■ What you should do:
Retype every record that appears below, unchanged.

=== Data extract ===

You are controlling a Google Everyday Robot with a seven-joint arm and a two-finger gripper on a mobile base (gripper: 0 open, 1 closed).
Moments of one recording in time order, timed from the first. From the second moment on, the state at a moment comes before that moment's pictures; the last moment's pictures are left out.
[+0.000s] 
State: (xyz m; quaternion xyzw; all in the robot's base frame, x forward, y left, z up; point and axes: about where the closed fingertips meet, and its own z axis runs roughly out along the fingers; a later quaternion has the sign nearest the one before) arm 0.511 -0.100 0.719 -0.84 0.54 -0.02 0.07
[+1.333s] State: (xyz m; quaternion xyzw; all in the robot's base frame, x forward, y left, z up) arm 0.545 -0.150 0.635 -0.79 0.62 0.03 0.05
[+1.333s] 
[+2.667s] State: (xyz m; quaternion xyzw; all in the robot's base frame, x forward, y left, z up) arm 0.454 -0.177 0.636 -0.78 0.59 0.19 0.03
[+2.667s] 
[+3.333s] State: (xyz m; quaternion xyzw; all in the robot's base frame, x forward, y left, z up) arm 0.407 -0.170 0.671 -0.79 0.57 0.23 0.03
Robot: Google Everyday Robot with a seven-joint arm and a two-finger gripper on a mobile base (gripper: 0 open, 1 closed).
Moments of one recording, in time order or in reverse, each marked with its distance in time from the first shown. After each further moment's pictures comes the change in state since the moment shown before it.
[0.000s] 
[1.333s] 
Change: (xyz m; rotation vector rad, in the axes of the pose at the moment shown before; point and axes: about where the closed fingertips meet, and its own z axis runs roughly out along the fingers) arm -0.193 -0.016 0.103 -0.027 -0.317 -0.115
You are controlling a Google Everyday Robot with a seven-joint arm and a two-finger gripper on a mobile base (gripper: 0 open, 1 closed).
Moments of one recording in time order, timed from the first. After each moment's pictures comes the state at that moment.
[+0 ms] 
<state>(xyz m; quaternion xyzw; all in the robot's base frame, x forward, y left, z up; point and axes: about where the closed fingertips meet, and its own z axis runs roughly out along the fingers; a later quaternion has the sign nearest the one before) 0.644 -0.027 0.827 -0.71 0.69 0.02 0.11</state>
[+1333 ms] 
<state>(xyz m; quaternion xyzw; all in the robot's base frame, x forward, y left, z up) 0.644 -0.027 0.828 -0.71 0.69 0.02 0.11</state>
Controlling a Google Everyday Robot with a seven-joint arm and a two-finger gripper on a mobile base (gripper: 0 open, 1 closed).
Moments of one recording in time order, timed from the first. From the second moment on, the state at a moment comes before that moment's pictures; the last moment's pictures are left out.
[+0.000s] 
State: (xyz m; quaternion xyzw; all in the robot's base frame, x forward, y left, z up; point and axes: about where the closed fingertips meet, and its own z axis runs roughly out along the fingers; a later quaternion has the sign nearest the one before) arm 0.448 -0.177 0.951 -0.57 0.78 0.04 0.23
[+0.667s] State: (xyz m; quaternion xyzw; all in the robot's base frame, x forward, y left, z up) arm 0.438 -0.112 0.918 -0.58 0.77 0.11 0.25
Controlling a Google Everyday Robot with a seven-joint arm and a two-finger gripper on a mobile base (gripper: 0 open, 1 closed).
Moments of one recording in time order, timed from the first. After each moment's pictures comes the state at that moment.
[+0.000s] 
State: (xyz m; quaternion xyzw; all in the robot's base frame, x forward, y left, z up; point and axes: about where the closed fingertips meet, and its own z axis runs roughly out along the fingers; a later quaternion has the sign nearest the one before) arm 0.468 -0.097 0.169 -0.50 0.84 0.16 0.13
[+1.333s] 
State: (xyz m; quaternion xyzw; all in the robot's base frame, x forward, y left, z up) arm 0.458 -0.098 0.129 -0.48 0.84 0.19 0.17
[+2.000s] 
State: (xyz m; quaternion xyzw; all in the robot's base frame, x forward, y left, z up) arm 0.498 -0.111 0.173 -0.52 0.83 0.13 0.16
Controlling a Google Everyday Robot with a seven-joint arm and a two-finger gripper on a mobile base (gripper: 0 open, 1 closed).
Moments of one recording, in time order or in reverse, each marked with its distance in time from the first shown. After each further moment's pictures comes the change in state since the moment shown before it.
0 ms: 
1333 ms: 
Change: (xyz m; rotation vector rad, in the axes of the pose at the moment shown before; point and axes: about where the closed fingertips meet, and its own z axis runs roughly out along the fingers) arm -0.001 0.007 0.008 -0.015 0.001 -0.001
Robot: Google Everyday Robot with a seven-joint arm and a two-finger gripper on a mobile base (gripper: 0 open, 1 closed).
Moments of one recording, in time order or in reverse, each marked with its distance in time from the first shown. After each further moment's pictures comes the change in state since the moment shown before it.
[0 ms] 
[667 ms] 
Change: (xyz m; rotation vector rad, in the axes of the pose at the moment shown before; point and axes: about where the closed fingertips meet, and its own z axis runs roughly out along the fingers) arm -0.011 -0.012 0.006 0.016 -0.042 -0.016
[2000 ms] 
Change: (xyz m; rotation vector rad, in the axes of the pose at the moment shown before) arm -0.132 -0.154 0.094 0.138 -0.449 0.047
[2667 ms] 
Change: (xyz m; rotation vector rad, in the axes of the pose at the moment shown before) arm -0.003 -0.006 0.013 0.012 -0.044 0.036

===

■ Solution for this problem:
You are controlling a Google Everyday Robot with a seven-joint arm and a two-finger gripper on a mobile base (gripper: 0 open, 1 closed).
Moments of one recording in time order, timed from the first. From the second moment on, the state at a moment comes before that moment's pictures; the last moment's pictures are left out.
[+0.000s] 
State: (xyz m; quaternion xyzw; all in the robot's base frame, x forward, y left, z up; point and axes: about where the closed fingertips meet, and its own z axis runs roughly out along the fingers; a later quaternion has the sign nearest the one before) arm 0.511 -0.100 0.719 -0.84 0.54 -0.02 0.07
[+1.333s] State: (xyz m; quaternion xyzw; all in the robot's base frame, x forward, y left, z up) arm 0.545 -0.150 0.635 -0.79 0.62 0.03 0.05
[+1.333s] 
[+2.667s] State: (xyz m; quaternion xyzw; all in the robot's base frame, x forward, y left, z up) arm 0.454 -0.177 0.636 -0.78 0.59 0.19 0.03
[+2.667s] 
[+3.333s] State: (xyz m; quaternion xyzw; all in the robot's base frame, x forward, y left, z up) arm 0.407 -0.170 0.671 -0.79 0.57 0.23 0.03
Robot: Google Everyday Robot with a seven-joint arm and a two-finger gripper on a mobile base (gripper: 0 open, 1 closed).
Moments of one recording, in time order or in reverse, each marked with its distance in time from the first shown. After each further moment's pictures comes the change in state since the moment shown before it.
[0.000s] 
[1.333s] 
Change: (xyz m; rotation vector rad, in the axes of the pose at the moment shown before; point and axes: about where the closed fingertips meet, and its own z axis runs roughly out along the fingers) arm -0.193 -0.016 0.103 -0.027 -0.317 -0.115
You are controlling a Google Everyday Robot with a seven-joint arm and a two-finger gripper on a mobile base (gripper: 0 open, 1 closed).
Moments of one recording in time order, timed from the first. After each moment's pictures comes the state at that moment.
[+0 ms] 
<state>(xyz m; quaternion xyzw; all in the robot's base frame, x forward, y left, z up; point and axes: about where the closed fingertips meet, and its own z axis runs roughly out along the fingers; a later quaternion has the sign nearest the one before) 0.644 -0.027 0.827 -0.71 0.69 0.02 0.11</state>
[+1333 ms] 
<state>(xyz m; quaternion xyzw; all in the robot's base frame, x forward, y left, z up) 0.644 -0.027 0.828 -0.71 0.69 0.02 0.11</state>
Controlling a Google Everyday Robot with a seven-joint arm and a two-finger gripper on a mobile base (gripper: 0 open, 1 closed).
Moments of one recording in time order, timed from the first. From the second moment on, the state at a moment comes before that moment's pictures; the last moment's pictures are left out.
[+0.000s] 
State: (xyz m; quaternion xyzw; all in the robot's base frame, x forward, y left, z up; point and axes: about where the closed fingertips meet, and its own z axis runs roughly out along the fingers; a later quaternion has the sign nearest the one before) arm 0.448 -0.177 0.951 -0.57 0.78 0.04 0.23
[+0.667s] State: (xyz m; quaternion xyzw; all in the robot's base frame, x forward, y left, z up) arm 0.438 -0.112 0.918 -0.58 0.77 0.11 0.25
Controlling a Google Everyday Robot with a seven-joint arm and a two-finger gripper on a mobile base (gripper: 0 open, 1 closed).
Moments of one recording in time order, timed from the first. After each moment's pictures comes the state at that moment.
[+0.000s] 
State: (xyz m; quaternion xyzw; all in the robot's base frame, x forward, y left, z up; point and axes: about where the closed fingertips meet, and its own z axis runs roughly out along the fingers; a later quaternion has the sign nearest the one before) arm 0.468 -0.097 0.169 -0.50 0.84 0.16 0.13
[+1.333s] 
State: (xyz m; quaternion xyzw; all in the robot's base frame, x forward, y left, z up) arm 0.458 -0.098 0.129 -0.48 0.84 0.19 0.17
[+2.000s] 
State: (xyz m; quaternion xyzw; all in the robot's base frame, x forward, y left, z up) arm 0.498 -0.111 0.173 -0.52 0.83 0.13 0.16
Controlling a Google Everyday Robot with a seven-joint arm and a two-finger gripper on a mobile base (gripper: 0 open, 1 closed).
Moments of one recording, in time order or in reverse, each marked with its distance in time from the first shown. After each further moment's pictures comes the change in state since the moment shown before it.
0 ms: 
1333 ms: 
Change: (xyz m; rotation vector rad, in the axes of the pose at the moment shown before; point and axes: about where the closed fingertips meet, and its own z axis runs roughly out along the fingers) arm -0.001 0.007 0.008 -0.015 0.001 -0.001
Robot: Google Everyday Robot with a seven-joint arm and a two-finger gripper on a mobile base (gripper: 0 open, 1 closed).
Moments of one recording, in time order or in reverse, each marked with its distance in time from the first shown. After each further moment's pictures comes the change in state since the moment shown before it.
[0 ms] 
[667 ms] 
Change: (xyz m; rotation vector rad, in the axes of the pose at the moment shown before; point and axes: about where the closed fingertips meet, and its own z axis runs roughly out along the fingers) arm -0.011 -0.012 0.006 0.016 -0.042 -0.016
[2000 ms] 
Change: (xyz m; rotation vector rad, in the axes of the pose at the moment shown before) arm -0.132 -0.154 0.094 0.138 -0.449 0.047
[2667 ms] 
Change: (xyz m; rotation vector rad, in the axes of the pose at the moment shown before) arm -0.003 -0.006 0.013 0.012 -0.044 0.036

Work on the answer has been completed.